C’est ma référence. Il a senti notre architecture comme un Algérien. Il m’a donné les éléments pour pouvoir parler fièrement de notre architecture. Par exemple quand il dit que l’architecture algérienne est le pur fruit du génie algérien. Pour moi, c’est une révolution. Il fallait que je m’y mette

Pour sa part, Gaston Bachelard a publié un livre La poétique de l’espace. Je me suis un peu inspirée de lui, puisque mon livre fait référence à la poétique d’un lieu. En fait, ce poète m’a donné des éléments. On dirait qu’il connaît notre architecture quand il parle des espaces, etc. C’est assez troublant. C’est pour cela que je me suis dit qu’il fallait que je mette, là aussi, en valeur cette perception, car il n’est surtout jamais venu en Algérie. Quand, il parle d’immensité intime et d’intériorité, c’est nous autres Algériens. Quand on rentre dans une «dar» (maison), on a ce sentiment d’immensité, même quand elle est petite. On a aussi ce sentiment d’immensité à cause du patio qui est la source de lumière. Cette dernière dilate. C’est un phénomène scientifique connu. Quand la lumière rentre dans un espace, on a une niche. La lumière rentre dans cette niche. On a l’impression que c’est elle qui a creusé la niche. C’est une métaphore. Je parle de tous ces aspects. Je dirais que notre architecture est un puits de science et d’art.

A travers vos poèmes, vous tirez la sonnette d’alarme concernant la dégradation du vieux bâti ?

C’est à la suite de cette dégradation que j’ai donné naissance à mes poèmes. Quand j’allais visiter ces lieux anciens avec ma fille, je revenais démolie de ce que je voyais. Il fallait que je sorte tout cela d’une manière ou d’une autre. Il faut savoir que je suis une artiste peintre plasticienne. J’ai eu l’occasion d’exposer à Grenade trois fois. C’était très émouvant pour moi, car j’ai trouvé des similitudes sur le plan architectural entre l’Andalousie et Dar El Djazair. Cette ressemblance est frappante.

Pourquoi avoir édité votre livre chez l’Harmattan ?

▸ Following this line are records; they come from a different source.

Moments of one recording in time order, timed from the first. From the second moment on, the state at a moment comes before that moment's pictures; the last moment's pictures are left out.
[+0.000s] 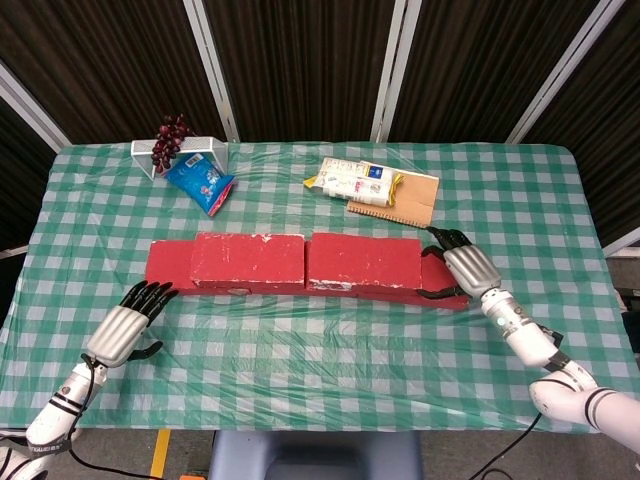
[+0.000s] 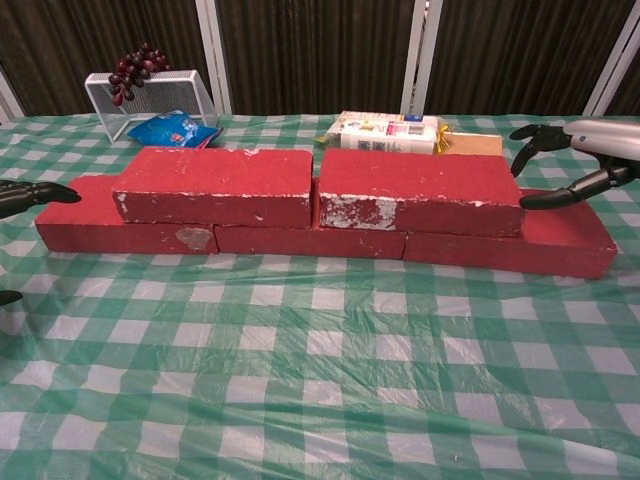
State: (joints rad) left arm -0.42 -1.42 0.07 -1.12 1.65 1.27 -0.19; right arm 0.67 -1.39 0.07 -1.13 -1.44 0.88 0.30
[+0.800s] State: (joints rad) left arm -0.39 -1.42 0.04 -1.15 1.62 1.33 -0.11; right arm 0.50 -1.34 0.04 -1.30 -1.48 1.20 0.21
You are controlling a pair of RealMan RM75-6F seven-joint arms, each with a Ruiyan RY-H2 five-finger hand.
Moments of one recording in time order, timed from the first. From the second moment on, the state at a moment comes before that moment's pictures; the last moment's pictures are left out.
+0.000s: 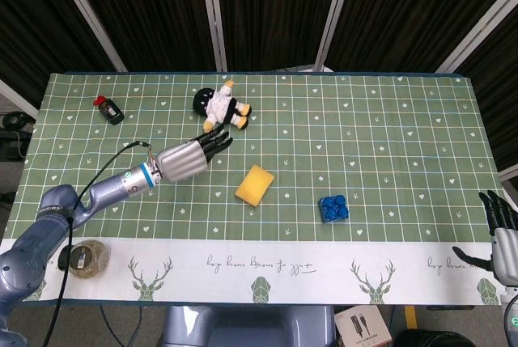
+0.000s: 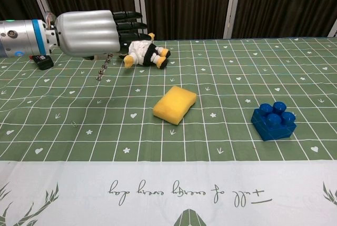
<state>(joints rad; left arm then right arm) -1.03 -1.66 0.20 -0.52 1.89 1.25 0.27 0.04 -1.23 0.11 -1.32 -1.41 1.44 0.23</state>
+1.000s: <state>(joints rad) -0.93 -1.62 0.23 -0.68 1.93 1.21 0.55 0.05 -1.24 0.11 -1.31 -1.42 1.44 0.23</state>
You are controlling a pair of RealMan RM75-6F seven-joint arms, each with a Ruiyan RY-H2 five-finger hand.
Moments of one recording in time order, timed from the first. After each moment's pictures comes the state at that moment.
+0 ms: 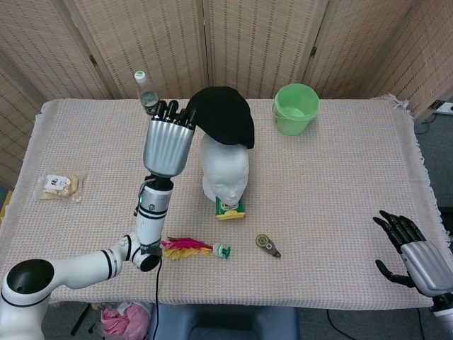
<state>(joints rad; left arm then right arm) -1.12 -1.71 -0.42 -1.25 1.29 1.58 0.81 0.09 -0.92 -0.07 -1.67 -1.69 1.43 0.26</state>
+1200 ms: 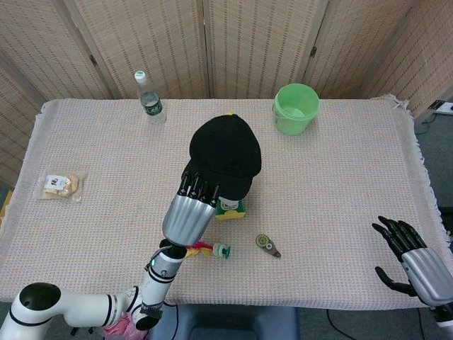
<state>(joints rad) -0.91 -1.86 -0.22 -1.49 1.56 1.66 1.13 0.06 -0.92 -0.10 -1.66 -1.76 1.51 0.26</state>
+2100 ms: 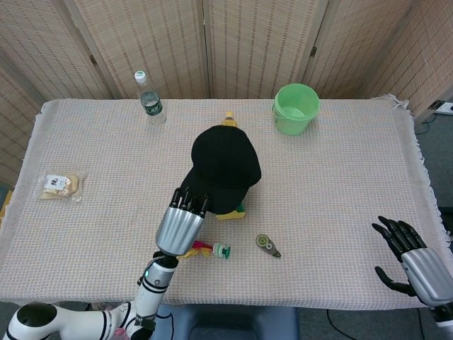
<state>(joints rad) -0.74 -1.92 -0.17 -1.42 1.60 1.62 1.07 0.06 -0.92 -0.10 -1.66 -1.75 1.51 0.25</state>
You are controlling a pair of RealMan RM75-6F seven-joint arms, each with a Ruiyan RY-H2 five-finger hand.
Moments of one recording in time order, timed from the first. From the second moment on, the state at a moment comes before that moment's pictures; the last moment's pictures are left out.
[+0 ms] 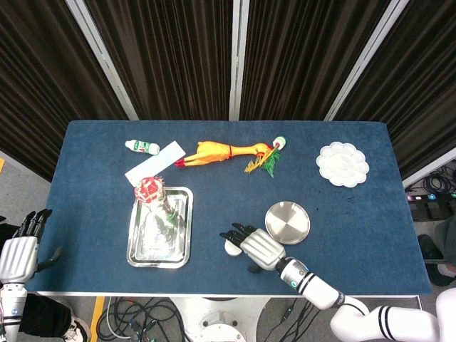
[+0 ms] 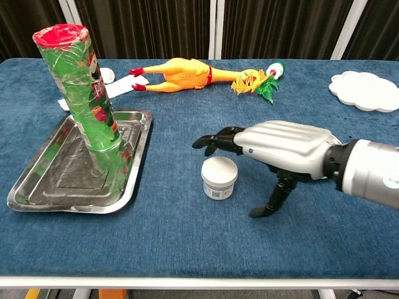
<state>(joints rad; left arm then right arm) -0.10 -1.34 0.02 -1.28 1.41 1.50 -0.14 0.66 -1.55 0.08 -1.64 -1.48 0.81 -0.29</state>
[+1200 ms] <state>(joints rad) -0.07 -1.35 -0.01 -1.25 1.43 1.45 -0.19 0.70 -1.55 0.10 -1.63 -1.38 0.93 -0.39</state>
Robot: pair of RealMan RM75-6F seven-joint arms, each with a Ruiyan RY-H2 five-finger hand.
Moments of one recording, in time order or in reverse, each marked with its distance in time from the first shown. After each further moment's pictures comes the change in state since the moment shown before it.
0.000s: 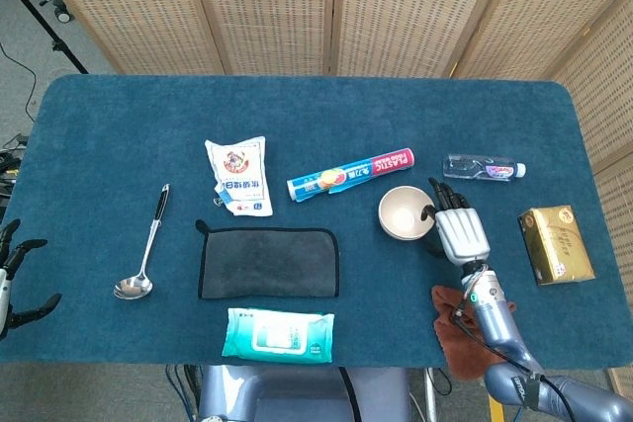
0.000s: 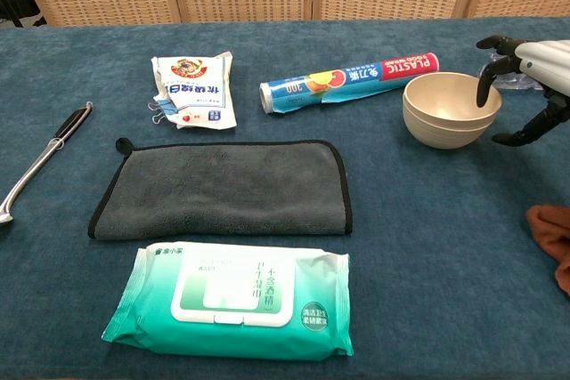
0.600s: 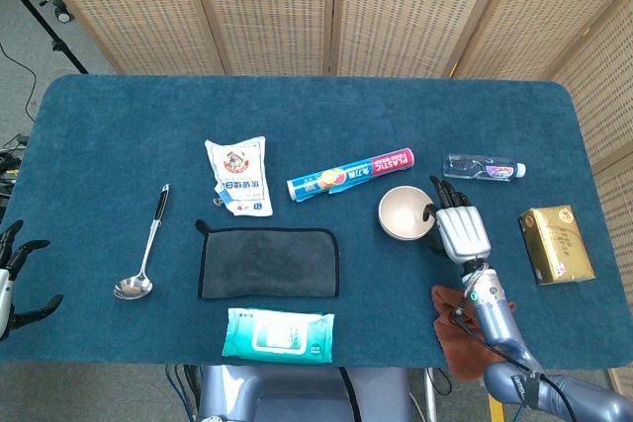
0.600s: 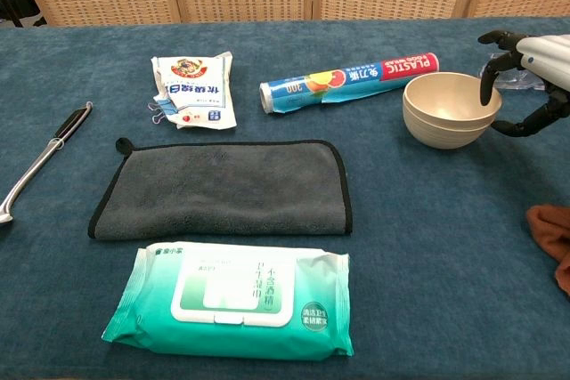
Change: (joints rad) left arm -0.002 -0.002 0.004 -0.001 0.004 -0.005 0.006; right arm 0.005 0.004 0.001 -0.006 0.009 0.013 -0.013
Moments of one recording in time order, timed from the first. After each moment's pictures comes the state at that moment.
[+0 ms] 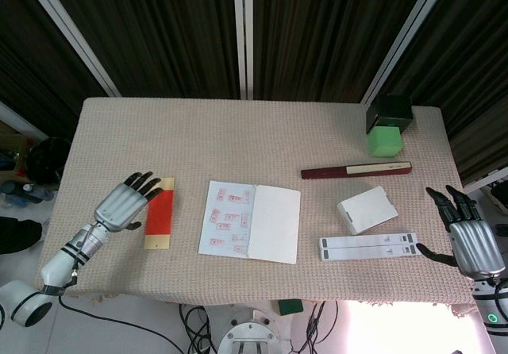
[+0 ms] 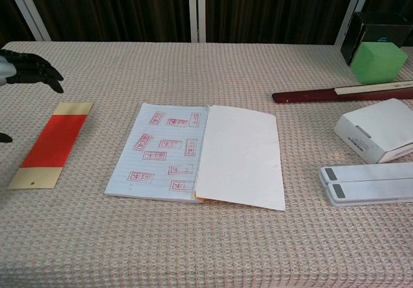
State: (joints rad) left arm -0.52 -1.29 -0.01 -1.37 1.64 1.04 0.15; right arm 0.12 -1.02 0.03 -1.67 -1.62 1.50 0.10
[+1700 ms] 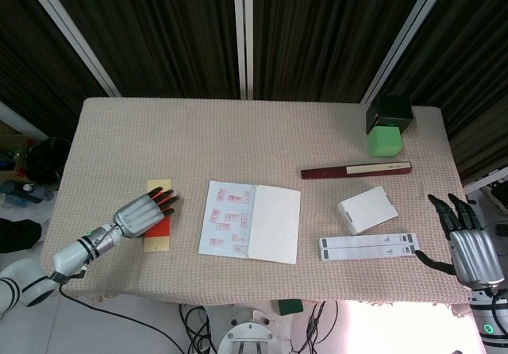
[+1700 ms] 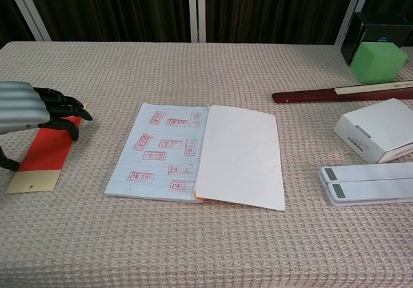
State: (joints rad) left arm -0.68 -1.35 0.16 -1.19 1.80 0.96 0.10; right arm 0.07 -1.04 0.02 -1.74 -1.61 1.52 0.02
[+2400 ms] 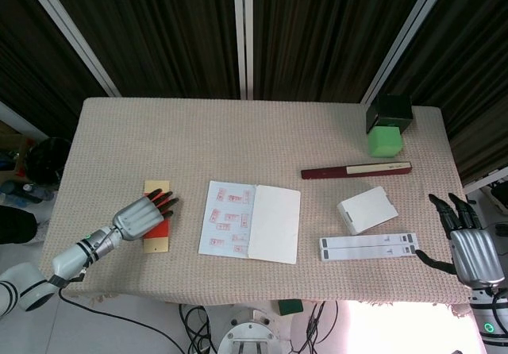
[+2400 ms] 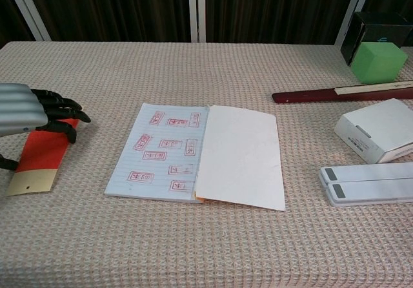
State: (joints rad) left arm -0.68 -1.33 0.16 -1.24 1.77 0.97 0.17; right arm 0.07 -1.04 0.02 -1.74 -1.60 1.52 0.03
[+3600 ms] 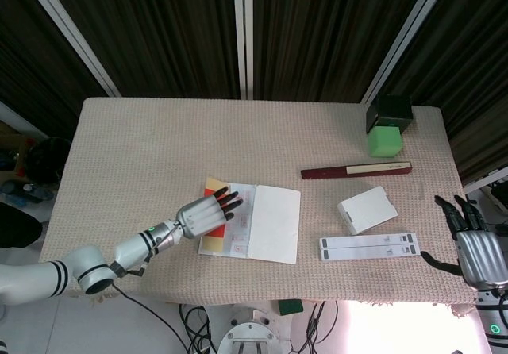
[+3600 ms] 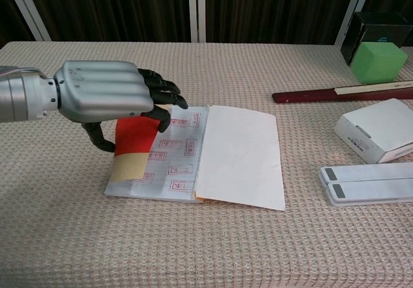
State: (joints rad) left arm -0.87 -1.41 -0.03 -1.52 1.63 0.74 0.50; right arm 0.06 -1.04 0.02 -1.70 -1.59 1.51 0.08
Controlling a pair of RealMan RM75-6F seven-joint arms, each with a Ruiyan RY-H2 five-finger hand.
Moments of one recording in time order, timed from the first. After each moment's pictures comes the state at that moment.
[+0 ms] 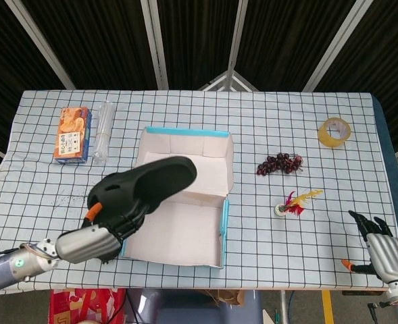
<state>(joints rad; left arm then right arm) -0.54 -0.91 -0.22 -1.76 2.38 1.13 0.98 0.10 -0.96 -0.01 -1.77 -1.40 1.26 0.07</state>
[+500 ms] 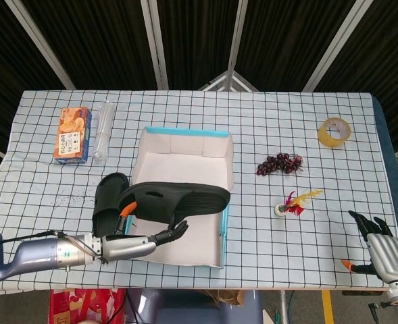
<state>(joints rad) -0.80 -0.91 -0.26 -1.85 2.46 0.76 1.04 0.10 -0.95 -0.01 -1.76 -1.41 1.25 0.10</state>
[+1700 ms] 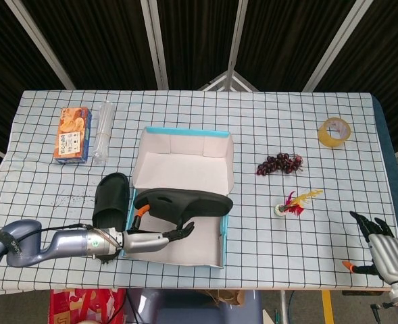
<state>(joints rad) -0.92 -1.19 -0.10 -1.56 2.45 0.77 1.03 0.10 -0.94 -0.01 -1.75 -1.42 1.25 0.13</state>
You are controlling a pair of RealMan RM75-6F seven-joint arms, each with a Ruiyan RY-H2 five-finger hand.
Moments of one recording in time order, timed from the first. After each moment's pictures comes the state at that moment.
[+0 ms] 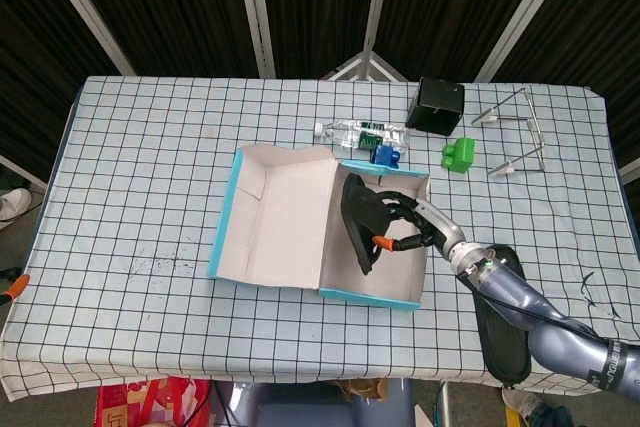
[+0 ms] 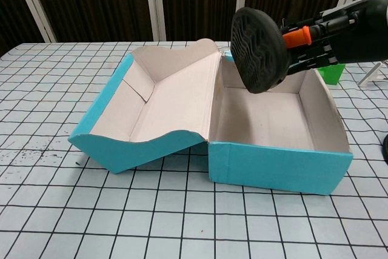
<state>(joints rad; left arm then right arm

Pour être honnête. Je n’ai pas choisi et je n’ai pas voulu publier mon livre chez l’Harmattan. Mon éditrice algérienne était en panne de budget. J’ai, par la suite, contacté, toutes les maisons d’éditions algériennes. La plupart d’entre elles se sont vues désolées en me disant qu’elles avaient beaucoup de manuscrits en attente. Je rappelle que c’était en pleine pandémie de la Covid -19. C’est à partir là que j’ai sollicité les éditions l’Harmattan. J’espère, par ailleurs, aller vers une édition augmentée à l’occasion du prochain Salon international du livre d’Alger.

Avez-vous d’autres projets d’écriture ?

Mon troisième livre portera sur la codification. Il sera destiné à livrer le code vu à travers ma perception pour pouvoir un jour réaliser des architectures identiques. Mon projet d’écriture est bien avancé.